■ Problem description: Report how many lines contain the word "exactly" in the listing that follows. Give nothing besides the number.
##############################
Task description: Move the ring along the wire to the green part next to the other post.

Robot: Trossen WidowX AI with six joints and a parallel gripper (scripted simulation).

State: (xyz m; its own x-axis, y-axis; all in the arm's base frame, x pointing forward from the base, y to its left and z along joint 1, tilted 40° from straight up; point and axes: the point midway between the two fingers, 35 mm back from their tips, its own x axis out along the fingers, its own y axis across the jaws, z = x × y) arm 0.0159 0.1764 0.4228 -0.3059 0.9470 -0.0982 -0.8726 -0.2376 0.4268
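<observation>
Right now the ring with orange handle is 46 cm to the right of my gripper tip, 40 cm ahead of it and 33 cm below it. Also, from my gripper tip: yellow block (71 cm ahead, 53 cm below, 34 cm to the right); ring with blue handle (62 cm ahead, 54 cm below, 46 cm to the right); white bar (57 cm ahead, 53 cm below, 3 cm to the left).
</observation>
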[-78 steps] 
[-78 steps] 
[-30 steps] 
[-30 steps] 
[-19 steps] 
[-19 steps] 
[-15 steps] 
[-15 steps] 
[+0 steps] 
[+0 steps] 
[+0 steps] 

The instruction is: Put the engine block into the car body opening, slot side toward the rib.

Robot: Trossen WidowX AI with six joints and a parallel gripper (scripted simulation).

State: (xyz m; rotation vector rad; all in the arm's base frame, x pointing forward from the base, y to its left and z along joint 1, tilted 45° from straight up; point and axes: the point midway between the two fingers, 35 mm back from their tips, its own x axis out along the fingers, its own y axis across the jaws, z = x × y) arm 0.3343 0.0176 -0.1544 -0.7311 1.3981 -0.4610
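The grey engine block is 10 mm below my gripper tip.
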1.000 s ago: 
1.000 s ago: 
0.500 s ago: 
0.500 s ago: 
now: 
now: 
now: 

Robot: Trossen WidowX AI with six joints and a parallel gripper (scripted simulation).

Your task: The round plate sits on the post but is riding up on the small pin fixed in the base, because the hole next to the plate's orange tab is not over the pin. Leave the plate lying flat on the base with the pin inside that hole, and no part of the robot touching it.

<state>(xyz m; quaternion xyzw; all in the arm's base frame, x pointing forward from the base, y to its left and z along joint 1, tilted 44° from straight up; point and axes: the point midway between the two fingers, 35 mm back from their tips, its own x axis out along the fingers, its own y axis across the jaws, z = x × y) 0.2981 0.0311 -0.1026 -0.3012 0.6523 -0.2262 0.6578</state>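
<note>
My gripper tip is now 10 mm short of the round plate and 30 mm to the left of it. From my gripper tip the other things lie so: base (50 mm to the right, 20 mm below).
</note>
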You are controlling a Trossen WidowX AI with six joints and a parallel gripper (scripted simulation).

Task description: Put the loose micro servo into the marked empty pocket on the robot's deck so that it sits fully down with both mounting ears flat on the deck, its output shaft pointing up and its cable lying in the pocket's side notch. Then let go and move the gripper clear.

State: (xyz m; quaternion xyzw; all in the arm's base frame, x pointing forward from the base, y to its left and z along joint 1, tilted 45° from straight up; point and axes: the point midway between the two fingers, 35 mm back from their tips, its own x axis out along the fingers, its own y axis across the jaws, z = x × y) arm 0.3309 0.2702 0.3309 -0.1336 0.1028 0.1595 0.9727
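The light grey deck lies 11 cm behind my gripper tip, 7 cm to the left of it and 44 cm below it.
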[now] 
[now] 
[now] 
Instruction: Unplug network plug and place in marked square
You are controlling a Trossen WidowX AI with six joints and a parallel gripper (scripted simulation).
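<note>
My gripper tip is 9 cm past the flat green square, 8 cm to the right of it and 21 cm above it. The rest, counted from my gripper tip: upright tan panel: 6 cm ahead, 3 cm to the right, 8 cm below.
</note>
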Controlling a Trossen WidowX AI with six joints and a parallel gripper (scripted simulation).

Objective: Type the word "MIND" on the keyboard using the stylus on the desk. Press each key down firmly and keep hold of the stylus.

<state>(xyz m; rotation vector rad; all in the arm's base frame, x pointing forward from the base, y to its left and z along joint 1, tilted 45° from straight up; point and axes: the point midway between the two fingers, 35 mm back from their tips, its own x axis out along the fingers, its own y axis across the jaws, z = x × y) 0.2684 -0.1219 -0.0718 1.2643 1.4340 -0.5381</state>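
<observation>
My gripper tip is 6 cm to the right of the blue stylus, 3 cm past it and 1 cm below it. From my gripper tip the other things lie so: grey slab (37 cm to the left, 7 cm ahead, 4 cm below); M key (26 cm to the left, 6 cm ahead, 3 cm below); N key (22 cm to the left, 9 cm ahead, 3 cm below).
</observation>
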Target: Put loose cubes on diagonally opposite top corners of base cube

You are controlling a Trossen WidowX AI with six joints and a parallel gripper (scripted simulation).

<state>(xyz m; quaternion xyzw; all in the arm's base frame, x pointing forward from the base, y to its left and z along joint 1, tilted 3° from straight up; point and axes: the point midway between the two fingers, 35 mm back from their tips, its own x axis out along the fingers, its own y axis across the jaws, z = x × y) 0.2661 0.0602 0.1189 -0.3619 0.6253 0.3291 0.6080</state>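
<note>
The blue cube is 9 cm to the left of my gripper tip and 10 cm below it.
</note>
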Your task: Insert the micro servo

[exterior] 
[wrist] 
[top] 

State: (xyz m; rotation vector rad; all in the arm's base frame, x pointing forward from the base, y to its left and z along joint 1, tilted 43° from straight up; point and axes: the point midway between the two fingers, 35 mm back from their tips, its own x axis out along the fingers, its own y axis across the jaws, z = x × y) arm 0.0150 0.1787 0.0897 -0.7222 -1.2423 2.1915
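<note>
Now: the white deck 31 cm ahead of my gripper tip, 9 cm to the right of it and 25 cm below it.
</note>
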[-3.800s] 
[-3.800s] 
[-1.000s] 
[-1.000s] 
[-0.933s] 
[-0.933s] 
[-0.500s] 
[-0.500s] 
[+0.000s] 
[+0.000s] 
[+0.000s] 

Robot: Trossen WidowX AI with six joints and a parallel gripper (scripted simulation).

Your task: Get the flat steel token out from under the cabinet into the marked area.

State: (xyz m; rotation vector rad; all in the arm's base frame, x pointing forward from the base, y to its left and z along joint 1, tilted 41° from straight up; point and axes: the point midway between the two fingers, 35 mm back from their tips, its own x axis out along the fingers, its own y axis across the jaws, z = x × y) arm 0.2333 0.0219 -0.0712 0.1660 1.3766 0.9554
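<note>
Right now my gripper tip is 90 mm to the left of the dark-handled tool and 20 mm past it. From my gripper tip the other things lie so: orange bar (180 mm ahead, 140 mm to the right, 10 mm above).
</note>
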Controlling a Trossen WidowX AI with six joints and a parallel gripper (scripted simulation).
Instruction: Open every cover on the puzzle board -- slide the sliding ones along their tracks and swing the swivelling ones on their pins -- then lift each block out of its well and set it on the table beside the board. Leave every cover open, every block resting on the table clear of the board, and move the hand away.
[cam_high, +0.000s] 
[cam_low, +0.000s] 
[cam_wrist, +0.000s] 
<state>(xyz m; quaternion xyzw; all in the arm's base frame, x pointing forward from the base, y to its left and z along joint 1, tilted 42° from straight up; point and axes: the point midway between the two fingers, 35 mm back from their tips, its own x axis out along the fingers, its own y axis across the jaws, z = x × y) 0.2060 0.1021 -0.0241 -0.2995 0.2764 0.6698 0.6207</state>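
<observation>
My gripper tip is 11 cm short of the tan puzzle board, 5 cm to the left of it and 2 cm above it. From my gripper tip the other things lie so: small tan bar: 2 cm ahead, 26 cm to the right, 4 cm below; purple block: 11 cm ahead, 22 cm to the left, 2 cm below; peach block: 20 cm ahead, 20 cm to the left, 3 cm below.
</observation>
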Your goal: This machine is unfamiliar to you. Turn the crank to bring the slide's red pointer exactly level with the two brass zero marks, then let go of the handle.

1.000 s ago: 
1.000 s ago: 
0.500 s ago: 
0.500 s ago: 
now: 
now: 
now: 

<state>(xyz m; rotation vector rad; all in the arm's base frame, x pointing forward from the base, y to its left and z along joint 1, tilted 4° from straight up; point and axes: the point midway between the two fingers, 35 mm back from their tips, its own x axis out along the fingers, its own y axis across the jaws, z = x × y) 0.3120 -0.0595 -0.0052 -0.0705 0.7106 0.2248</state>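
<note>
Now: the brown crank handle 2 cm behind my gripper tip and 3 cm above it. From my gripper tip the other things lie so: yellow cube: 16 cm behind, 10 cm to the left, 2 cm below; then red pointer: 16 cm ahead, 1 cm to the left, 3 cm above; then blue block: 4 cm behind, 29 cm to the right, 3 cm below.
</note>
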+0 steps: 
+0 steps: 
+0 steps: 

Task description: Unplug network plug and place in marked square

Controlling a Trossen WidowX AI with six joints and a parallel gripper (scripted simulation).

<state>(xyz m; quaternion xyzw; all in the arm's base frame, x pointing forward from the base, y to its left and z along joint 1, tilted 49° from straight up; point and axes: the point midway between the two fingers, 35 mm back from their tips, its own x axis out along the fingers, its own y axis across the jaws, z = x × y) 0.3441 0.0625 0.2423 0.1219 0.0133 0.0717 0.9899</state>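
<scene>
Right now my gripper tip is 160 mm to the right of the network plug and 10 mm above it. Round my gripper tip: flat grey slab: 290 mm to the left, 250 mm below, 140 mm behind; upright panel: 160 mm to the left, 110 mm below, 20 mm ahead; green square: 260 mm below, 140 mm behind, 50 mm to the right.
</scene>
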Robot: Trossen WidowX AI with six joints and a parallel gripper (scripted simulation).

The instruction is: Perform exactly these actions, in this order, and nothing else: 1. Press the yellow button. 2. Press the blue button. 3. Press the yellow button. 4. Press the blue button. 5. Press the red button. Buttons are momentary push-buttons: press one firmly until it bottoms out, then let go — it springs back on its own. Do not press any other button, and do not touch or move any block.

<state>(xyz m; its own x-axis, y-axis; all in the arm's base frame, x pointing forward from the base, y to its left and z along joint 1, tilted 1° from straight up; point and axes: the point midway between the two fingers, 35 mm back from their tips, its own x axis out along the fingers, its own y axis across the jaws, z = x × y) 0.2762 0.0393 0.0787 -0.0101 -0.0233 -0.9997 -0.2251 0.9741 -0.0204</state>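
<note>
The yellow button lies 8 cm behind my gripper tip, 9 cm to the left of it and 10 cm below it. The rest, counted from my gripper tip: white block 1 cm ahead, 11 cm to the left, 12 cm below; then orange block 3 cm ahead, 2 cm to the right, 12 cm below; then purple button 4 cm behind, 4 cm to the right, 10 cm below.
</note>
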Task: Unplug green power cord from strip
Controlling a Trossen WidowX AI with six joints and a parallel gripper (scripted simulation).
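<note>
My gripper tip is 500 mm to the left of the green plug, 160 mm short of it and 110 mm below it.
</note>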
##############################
■ Answer to the problem: 2